The front pages of several major Nigerian newspapers, including The Punch, the Vanguard, the Nation, ThisDay, the Guardian and the Daily Sun, amongst others, ran on Monday with an image decrying the latest push into media censorship launched by the administration of President Muhammadu Buhari.
“Information Blackout,” reads the caption that runs with the image of an individual’s mouth behind bars, representing censorship of free speech.
“It’s not just against the media….it’s about society’s right to know, your right to be heard.”
This comes a month after the country’s government banned its citizens from using the social media network Twitter. After which, the government began seeking to expand its social media censorship to “all online media” despite consistent public outcry.
According to Premium Times, the message is a joint release from the Nigerian Union of Journalists (NUJ), the Nigerian Guild of Editors (NGE) and the Newspaper Proprietors’ Association of Nigeria (NPAN).
The advertorial claims that the Nigerian Press Council (NPC) and Nigerian Broadcasting Commission (NBC) Media Act amendment bills currently being considered by federal lawmakers are geared against citizens’ rights to free and fair information.
The NPC Amendment Bill reportedly will give the president the right to appoint the chair of the board of the Nigerian Press Council.
It also empowers the president to appoint all other members of the board upon the recommendation of the information minister. By all intents and purposes, this act will give the Federal Government control of the country’s press.

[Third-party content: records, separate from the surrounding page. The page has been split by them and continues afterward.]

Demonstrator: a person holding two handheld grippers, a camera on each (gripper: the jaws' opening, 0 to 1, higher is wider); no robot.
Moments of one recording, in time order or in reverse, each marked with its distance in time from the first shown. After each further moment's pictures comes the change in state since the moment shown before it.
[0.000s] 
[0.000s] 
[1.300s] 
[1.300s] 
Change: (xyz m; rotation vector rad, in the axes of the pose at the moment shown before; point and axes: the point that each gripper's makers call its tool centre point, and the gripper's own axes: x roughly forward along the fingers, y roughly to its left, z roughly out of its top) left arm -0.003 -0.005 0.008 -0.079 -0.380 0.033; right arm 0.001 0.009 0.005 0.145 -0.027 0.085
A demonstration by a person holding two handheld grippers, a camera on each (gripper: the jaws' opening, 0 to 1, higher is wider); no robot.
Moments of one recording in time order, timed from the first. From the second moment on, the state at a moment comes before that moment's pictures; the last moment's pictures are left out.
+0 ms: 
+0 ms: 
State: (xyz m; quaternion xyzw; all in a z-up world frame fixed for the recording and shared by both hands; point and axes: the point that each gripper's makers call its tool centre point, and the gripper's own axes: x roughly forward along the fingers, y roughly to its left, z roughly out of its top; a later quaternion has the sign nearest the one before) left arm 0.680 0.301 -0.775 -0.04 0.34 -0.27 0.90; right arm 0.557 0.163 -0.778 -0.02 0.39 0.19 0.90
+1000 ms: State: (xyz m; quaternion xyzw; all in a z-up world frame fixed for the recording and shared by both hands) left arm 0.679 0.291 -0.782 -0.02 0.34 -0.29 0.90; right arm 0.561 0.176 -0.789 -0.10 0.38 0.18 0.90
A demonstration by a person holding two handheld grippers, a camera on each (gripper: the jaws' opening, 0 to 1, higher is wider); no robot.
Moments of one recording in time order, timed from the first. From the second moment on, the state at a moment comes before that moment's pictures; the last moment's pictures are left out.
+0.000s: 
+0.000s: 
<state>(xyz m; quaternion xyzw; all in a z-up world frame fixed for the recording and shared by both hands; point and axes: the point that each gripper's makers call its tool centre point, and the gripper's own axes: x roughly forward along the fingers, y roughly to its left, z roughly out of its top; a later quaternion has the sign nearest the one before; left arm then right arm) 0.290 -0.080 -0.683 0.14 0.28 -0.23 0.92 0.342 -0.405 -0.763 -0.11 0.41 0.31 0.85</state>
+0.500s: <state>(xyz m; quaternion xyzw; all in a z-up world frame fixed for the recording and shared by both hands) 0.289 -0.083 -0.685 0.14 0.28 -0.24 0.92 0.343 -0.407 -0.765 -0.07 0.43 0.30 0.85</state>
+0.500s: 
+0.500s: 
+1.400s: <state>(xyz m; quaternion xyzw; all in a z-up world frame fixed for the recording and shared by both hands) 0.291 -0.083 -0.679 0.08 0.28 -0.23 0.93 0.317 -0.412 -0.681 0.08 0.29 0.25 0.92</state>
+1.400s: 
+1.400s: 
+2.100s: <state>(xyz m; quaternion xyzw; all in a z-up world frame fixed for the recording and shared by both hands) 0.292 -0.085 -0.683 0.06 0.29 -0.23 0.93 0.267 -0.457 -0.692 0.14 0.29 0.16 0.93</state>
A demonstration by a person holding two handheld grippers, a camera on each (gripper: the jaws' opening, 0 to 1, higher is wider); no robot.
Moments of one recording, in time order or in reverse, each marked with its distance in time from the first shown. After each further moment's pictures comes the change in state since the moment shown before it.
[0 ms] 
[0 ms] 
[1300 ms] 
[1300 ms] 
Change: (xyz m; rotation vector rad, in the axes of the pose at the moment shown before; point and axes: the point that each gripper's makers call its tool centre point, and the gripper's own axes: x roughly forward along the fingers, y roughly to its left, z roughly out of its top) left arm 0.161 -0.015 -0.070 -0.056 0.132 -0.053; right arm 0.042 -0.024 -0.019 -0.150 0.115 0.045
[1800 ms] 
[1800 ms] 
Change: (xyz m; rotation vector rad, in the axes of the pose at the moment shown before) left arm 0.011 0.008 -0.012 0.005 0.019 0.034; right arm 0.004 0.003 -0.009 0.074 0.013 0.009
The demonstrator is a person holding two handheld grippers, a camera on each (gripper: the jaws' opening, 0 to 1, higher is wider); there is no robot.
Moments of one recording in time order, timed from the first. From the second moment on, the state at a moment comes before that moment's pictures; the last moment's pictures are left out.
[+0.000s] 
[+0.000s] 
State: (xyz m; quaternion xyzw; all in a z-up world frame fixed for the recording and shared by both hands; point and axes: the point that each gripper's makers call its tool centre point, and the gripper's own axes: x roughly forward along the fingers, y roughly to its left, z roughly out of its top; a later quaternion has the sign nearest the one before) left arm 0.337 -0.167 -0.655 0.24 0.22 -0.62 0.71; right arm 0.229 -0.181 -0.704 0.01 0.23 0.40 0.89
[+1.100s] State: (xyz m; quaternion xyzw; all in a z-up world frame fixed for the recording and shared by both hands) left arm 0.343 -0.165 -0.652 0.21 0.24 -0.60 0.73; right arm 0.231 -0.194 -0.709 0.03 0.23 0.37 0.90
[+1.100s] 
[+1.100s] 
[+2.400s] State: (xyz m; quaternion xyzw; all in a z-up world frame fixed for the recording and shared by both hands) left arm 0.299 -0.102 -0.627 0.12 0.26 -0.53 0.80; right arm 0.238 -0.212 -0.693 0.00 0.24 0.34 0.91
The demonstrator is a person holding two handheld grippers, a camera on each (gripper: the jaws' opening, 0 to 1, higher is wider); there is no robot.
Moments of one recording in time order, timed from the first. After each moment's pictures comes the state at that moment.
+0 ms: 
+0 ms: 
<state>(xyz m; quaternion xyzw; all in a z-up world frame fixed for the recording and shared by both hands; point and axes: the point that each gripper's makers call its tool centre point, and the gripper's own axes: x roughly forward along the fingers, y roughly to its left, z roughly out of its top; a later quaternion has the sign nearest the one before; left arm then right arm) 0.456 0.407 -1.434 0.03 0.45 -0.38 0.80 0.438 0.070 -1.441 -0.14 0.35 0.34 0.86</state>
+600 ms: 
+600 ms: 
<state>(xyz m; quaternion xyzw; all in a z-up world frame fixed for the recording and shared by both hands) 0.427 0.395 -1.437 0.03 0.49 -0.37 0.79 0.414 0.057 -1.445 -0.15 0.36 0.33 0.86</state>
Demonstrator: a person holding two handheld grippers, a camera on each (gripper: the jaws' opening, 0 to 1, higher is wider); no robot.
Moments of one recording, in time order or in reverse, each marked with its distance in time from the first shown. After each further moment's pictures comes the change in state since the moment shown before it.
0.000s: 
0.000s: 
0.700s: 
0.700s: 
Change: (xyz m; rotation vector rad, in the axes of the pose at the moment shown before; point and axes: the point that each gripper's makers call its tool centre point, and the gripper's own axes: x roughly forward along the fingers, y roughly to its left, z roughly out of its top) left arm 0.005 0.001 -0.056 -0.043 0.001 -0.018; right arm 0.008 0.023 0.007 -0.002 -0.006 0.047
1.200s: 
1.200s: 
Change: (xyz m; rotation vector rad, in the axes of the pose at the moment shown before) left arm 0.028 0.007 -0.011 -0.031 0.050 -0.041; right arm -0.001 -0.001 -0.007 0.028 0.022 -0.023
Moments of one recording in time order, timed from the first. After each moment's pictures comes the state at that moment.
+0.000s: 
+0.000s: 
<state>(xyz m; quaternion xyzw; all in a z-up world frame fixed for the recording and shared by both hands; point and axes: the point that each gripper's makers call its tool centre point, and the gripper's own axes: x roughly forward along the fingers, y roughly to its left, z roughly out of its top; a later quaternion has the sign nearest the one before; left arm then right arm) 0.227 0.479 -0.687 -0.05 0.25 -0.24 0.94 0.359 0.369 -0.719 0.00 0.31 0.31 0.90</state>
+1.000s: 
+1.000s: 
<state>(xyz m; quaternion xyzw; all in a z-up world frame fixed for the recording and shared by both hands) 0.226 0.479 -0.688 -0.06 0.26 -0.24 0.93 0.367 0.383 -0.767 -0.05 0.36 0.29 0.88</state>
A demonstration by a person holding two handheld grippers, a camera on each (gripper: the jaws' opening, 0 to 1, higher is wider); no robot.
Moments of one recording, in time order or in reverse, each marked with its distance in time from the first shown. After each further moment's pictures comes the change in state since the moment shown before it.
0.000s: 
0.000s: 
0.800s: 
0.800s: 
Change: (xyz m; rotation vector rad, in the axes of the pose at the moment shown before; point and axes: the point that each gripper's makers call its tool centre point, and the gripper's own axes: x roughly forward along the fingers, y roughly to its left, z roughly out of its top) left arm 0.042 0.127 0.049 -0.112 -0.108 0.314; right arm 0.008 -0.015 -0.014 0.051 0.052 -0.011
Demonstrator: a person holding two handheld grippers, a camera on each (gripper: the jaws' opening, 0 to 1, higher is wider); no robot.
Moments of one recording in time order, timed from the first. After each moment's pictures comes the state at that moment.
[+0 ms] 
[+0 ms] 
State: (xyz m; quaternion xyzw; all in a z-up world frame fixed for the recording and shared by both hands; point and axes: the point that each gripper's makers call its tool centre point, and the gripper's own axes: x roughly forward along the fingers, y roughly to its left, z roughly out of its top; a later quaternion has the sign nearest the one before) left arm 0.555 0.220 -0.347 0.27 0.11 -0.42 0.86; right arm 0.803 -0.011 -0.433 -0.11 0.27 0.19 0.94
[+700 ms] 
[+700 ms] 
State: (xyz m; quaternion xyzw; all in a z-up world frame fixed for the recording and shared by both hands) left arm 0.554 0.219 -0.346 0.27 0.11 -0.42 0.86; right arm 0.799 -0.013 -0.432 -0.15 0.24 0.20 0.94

The NBC Amendment Bill will see the government control “all online media” if passed.
The new bills, which are already at the public hearing stage, are being sponsored by Olusegun Odebunmi, Chairman of the House of Representatives Committee on Information, National Orientation, Ethics and Values.
Channels Television, a venerated TV news station in the country, writes that Femi Falana, a Senior Advocate of Nigeria and human rights activist, describes the bills as “anti-media,” while Odebunmi has said that the bill to amend the Nigerian Press Council act is not designed to “gag the media.”
Yet existing censorship on broadcast stations persists, and instances where stations are ordered to stop broadcasting information that the government “feels uncomfortable with” are common, claims Premium Times.
Heavy fines are also commonly imposed when there is an alleged breach by the media.